An exact copy of the listing below is needed, with no pictures in it.

DATA EXCERPT:
╔══
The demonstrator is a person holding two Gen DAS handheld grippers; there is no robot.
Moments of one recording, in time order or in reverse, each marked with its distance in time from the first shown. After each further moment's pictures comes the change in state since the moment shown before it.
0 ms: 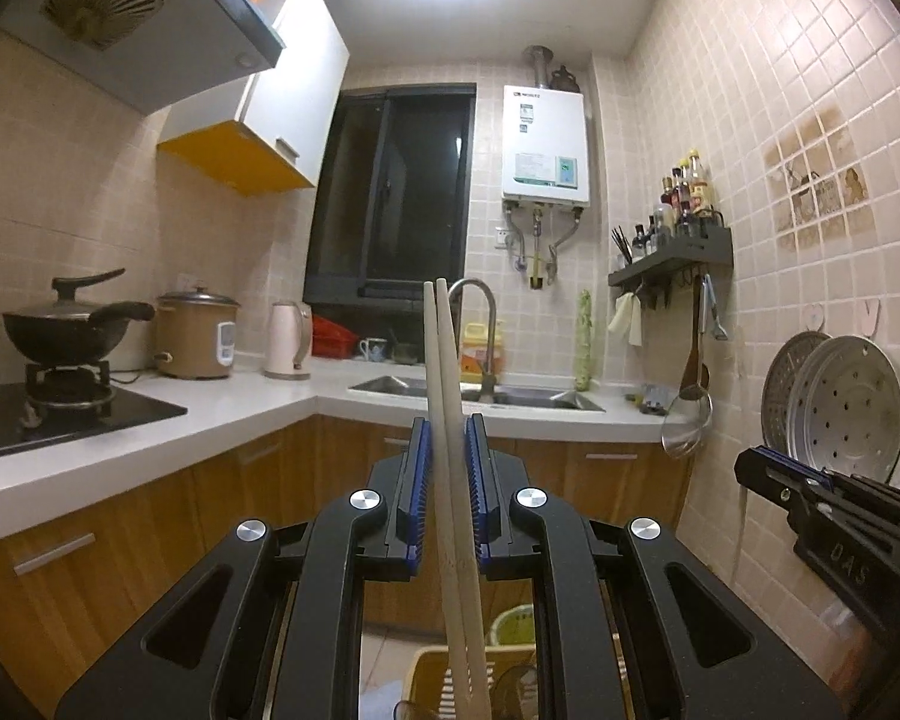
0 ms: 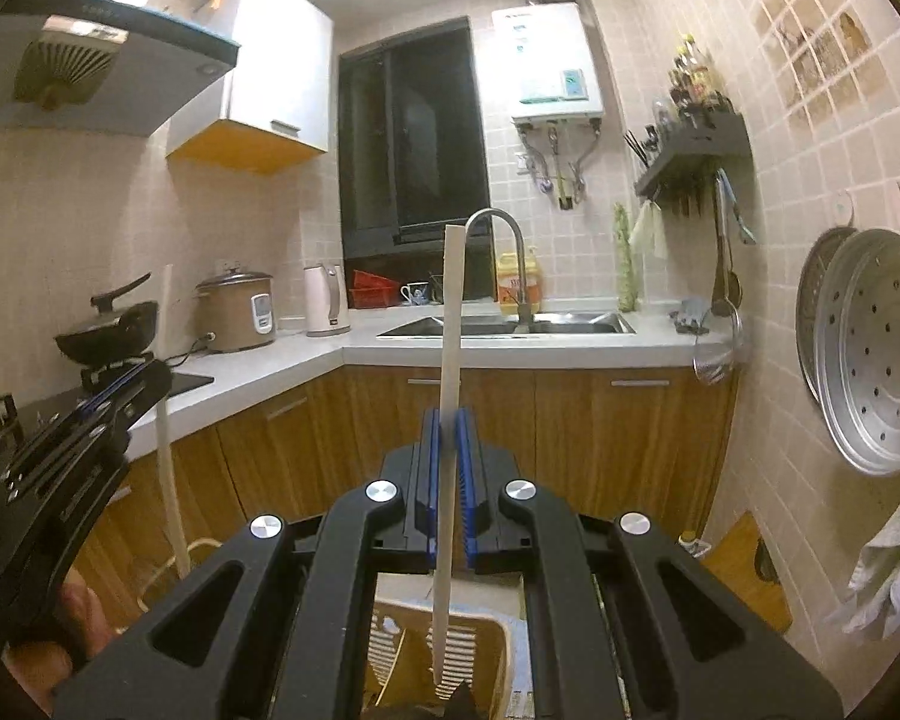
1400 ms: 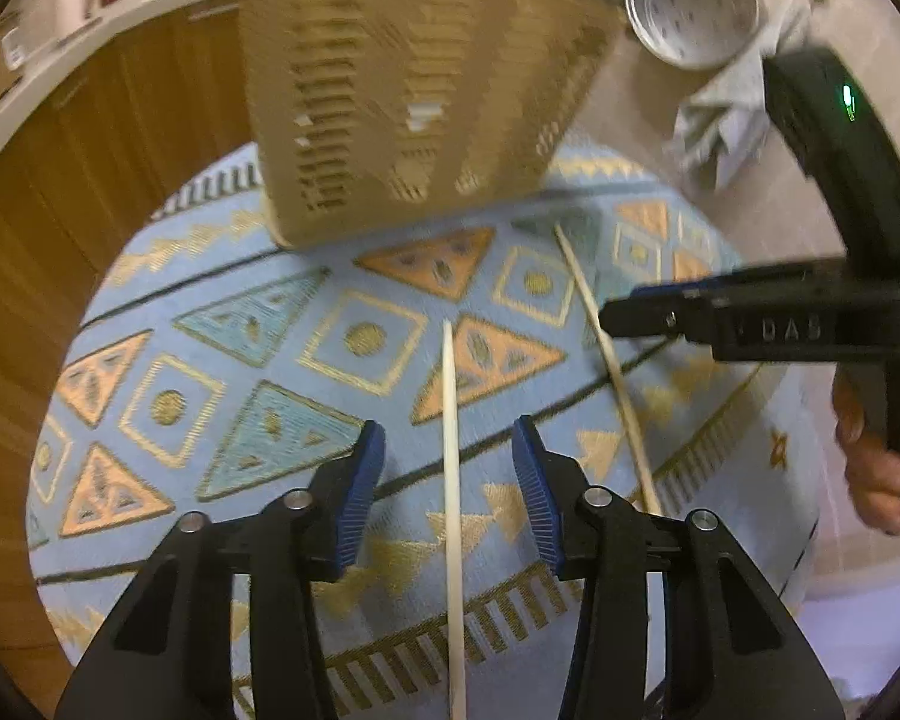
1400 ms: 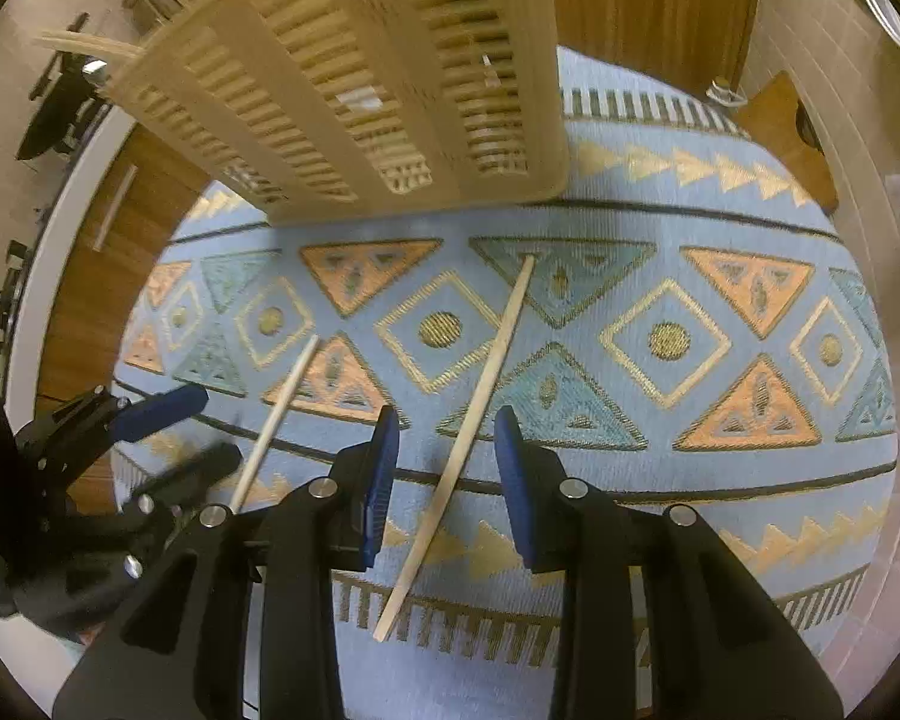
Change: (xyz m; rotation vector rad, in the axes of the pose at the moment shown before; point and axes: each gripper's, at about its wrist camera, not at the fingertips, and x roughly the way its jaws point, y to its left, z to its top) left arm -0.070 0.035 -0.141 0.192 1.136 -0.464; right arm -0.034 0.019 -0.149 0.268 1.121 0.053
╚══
TASK RESULT:
The demonstrator is a person holding two Gen DAS handheld grippers; there is no robot.
Moments of one recording, in time order or in reverse, each marked with its distance in time from the first shown. After each further moment's pictures comes the change in state since the moment shown before it.
0 ms: 
0 ms: 
1400 ms: 
1400 ms: 
Change: (xyz m; rotation vector rad, in the axes of the pose at the moment shown before; point and axes: each gripper's, at about its wrist camera, not at the fingertips, and x roughly the way its jaws point, y to its left, z to its top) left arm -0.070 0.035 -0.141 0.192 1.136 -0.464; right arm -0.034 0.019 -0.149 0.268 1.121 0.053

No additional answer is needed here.